Não andamos com carros “velhos” porque queremos, somos obrigados a isso

Cada vez temos automóveis mais envelhecidos a circular em Portugal. Segundo os últimos dados fornecidos pela Associação Automóvel de Portugal (ACAP) 6 em cada 10 carros no país têm mais de 10 anos de idade.

Existe ainda outro problema, segundo uma notícia recente do Expresso, a cada 10 carros portugueses 6 contam com mais de 20 anos de idade. Isto não é uma novidade, sempre soubemos que Portugal apresenta um dos parques automóveis mais envelhecidos da Europa. No entanto, desde 2017 até 2019, este número (de veículos com mais de 20 anos de idade), aumentou de 777 mil viaturas para 1,04 milhões. Números bastante expressivos que representam mais de 20% do parque automóvel nacional.

Sabe-se ainda que entre 2017 e 2019 o número de automóveis ligeiros de passageiros recebeu mais 405 mil viaturas. Quando questionado o secretário-geral da ACAP, Hélder Pinto, referiu que “a única medida para a renovação do parque automóvel com um impacto no curto prazo é o incentivo ao abate de veículos em fim de vida”.

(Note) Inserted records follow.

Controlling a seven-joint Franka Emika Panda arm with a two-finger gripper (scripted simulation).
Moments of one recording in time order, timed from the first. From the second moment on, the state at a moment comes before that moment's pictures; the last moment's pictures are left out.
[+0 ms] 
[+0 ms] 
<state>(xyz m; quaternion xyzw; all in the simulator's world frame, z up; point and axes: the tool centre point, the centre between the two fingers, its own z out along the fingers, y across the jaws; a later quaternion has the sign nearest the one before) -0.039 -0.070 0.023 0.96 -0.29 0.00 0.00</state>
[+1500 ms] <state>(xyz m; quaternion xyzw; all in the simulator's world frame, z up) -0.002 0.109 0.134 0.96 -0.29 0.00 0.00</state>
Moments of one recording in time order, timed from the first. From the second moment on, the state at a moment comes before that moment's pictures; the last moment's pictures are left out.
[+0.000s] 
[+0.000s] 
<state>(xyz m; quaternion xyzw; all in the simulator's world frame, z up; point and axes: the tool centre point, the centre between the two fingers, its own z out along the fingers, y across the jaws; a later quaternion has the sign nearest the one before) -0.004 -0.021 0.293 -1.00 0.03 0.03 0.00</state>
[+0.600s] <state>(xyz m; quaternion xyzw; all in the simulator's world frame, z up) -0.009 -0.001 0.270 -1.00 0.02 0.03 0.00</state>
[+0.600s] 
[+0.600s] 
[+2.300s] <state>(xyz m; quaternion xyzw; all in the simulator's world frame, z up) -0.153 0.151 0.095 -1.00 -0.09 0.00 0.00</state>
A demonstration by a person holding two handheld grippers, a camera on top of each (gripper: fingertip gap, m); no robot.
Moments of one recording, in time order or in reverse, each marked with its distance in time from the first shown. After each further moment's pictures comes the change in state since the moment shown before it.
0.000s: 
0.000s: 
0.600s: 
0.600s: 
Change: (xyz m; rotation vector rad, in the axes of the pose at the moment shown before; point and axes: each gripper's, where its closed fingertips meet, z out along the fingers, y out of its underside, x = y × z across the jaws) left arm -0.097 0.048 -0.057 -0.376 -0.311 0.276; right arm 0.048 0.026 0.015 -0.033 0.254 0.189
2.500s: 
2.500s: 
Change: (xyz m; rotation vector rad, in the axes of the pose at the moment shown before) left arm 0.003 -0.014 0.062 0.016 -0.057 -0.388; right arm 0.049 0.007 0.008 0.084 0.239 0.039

Segundo Hélder Pinto, cabe ao Governo tomar medidas necessárias para estimular a venda de automóveis novos. Conclui o seu pensamento afirmando que isto é necessário para “reduzir as emissões e para aumentar a segurança, diminuindo a sinistralidade”.

O que se conclui é que a redução de automóveis “velhos” nas estradas portuguesas pode passar por campanhas de incentivo ao abate, até pode mas o problema não acaba aqui. Eu penso que seja um pouco mais complexo que isso.

O facto das pessoas utilizarem automóveis com mais de 10 ou 20 anos deve-se ao baixo poder económico da população portuguesa. Façamos um pequeno exercício, com um ordenado mínimo de 700 euros, o atual em Portugal, qual é o carro novo possível de comprar? (Tendo em conta que vivemos numa casa alugada e gastamos algum dinheiro em alimentação, o necessário para sobreviver). Ocorrem-me poucas opções e até o novo Dacia Sandero se torna complicado de pagar.

Sabemos que os carros novos são mais eficientes, seguros e amigos do ambiente, mas não andamos com carros “velhos” porque queremos, somos obrigados a isso.